外部のネットワークからのメールクライアントの接続を許可する場合、SMTP-AUTH による認証メカニズムの導入は必須であると言ってもよいだろう。昔は POP before SMTP なる技術が採用されたりもしたが、SMTP-AUTH が標準化され普及した今ではその意義もなくなっている。
メールクライアント (MUA: mail user agent) からの接続と、メールを配送するサーバ (MTA: mail transfer agent) からの接続を同一のホストで受ける場合、接続を受け付けるポートは別にしたほうが都合が良い。なぜなら、MUA からの接続と MTA からの接続を区別し、メールサーバの挙動を切り替えたい状況が多いからだ。
例えば、MUA からの接続に対しては SMTP-AUTH による認証を必須とする代わりに受け付けるメールの制限は少なくし、MTA からの接続に対しては認証を行わず受け付けるメールは自ドメイン宛のものに限定する、などといった類である。
同一ポートで、同様の切り替えを行うことは可能ではあるが、ポートを別にしたほうが設定や方針が分かりやすい。そのほうがミスを減らせるのではないか。
以下では、Postfix 2.7.1 を使用して、submission port (587) に、MUA からの接続を受け付ける SMTP サーバを用意し、SMTP-AUTH (SASL) による認証を必須とする設定を行う。
まず、main.cf に追加する smtpd に関する設定。smtpd_recipient_restrictions は中継を許可または拒否する設定であり、デフォルトでは “permit_mynetworks, reject_unauth_destination” となっている。ここでは、2番目に permit_sasl_authenticated を追加しており、SASL 認証を通して送られてきたメールの中継を許可している。ルールは先頭から順に該当したものが適用されるので、permit_mynetwork に該当するもの(接続元が自ネットワークのもの)は全て許可、SASL 認証を通過したものは全て許可、それ以外は中継を許可されたドメイン宛のメールだけが許可される、ということになる。
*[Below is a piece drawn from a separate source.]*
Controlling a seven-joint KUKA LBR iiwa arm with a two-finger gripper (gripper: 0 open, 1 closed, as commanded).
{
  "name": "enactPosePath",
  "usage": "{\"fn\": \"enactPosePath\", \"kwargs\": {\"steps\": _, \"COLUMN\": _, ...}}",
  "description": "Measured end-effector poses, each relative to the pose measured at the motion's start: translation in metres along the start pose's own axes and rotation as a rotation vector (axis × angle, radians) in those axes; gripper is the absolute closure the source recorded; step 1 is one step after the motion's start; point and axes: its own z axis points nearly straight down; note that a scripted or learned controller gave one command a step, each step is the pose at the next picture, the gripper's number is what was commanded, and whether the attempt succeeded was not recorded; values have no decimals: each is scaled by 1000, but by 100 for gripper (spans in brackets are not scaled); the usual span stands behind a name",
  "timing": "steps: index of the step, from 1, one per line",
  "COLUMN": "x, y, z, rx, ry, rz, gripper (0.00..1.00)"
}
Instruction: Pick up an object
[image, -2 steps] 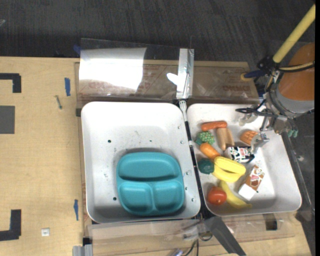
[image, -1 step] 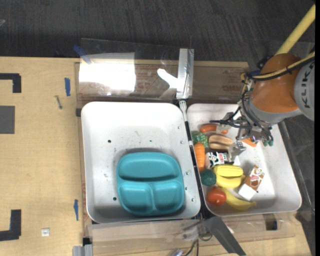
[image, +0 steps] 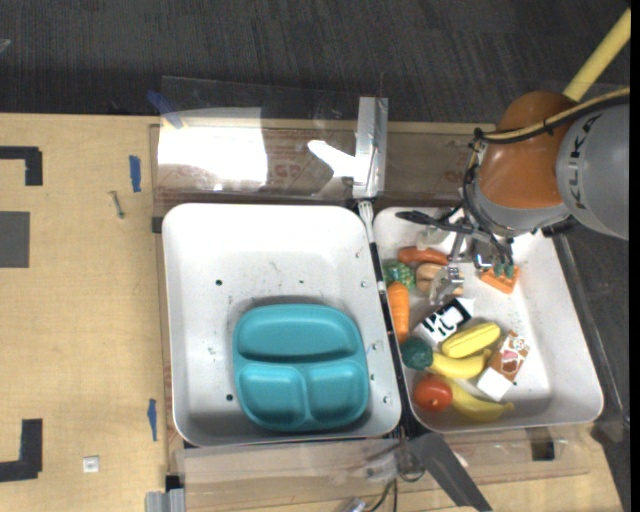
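Observation:
The right bin (image: 570, 340) holds a pile of toy food. An orange carrot (image: 399, 306) lies along its left wall. Near the front are a yellow banana (image: 470, 340), a second banana (image: 478, 400) and a red tomato (image: 433, 394). A black-and-white block (image: 445, 319) sits in the middle, and a red-orange piece (image: 420, 257) lies farther back. My gripper (image: 452, 272) hangs low over the back of the pile, just above the black-and-white block, under the orange wrist band (image: 520, 150). Nothing is visibly held in it.
The left bin (image: 200, 250) carries a teal divided plate (image: 300, 365) at its front. A small orange wedge (image: 498, 278) lies to the right of the gripper, and a white-and-red box (image: 503, 370) sits by the bananas. A metal divider (image: 369, 150) stands behind the bins.

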Motion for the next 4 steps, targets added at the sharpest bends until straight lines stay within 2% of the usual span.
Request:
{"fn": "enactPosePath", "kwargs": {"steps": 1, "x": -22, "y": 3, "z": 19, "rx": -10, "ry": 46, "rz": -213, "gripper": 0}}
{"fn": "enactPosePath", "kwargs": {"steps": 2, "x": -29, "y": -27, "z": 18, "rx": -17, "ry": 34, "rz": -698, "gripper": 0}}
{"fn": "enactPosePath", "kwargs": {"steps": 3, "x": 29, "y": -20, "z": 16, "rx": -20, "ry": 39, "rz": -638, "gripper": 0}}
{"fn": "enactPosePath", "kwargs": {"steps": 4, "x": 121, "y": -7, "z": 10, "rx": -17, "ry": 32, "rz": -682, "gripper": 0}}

smtpd_recipient_restrictions = permit_mynetworks, permit_sasl_authenticated, reject_unauth_destination
SASL 認証を行わない場合は、permit_sasl_authenticated に該当することはないので、結局のところデフォルトと同じ動作となる。
次に、master.cf の submission のところ(デフォルトでコメントアウトされている)を以下のようにする。先頭が空白の行は前の行から継続する行である。submission ポートに起動する smtpd は2~3行目に記述されているオプションが適用され、SASL 認証が有効、かつ、必須となっている。
submission inet n - n - - smtpd -o smtpd_sasl_auth_enable=yes -o smtpd_client_restrictions=permit_sasl_authenticated,reject
これで、submission ポートに接続した MUA に対しては SASL 認証が必須となる。したがって、main.cf に設定した permit_sasl_authenticated が適用され、MUA からのメールは受信者アドレスの制限を受けない。
MUA に対する SASL 認証を行うためのパスワードの設定は Cyrus のツールを使う。
$ sudo saslpasswd2 -c -u `/usr/pkg/sbin/postconf -h myhostname` (ユーザ名) Password: (パスワードを入力) Again (for verification): (もう一度パスワードを入力)
/usr/pkg/etc/sasldb.db が新規に作成、または更新される。smtpd は root として実行されないので sasldb.db の読み取り許可を確認して、smtpd が読み出せるようにしておく必要がある。
NetBSD では user=postfix, group=postfix で実行されるので、sasldb.db のグループを mail にしてグループ読み取り許可を付加し、グループ mail にユーザ postfix を追加しておくのが良いのではないかと思う。
/usr/pkg/lib/sasl2/smtpd.conf を設定するとかいう話があるが、CRAM-MD5 で認証する場合は不要である(デフォルトで O.K.)。同様に saslauthd も不要。
なお、Windows で Avast! を使っていると、Thunderbird からメールを送るときにエラーになる。TLS を使わない設定にしていても、Avast! が勝手に TLS を使おうとするようだ。Avast! の設定で、送信メールの検査を無効にすれば TLS を使っていなくても接続できる。送信メールの検査と、TLS を使わないのとを両立させることができるかどうかは不明。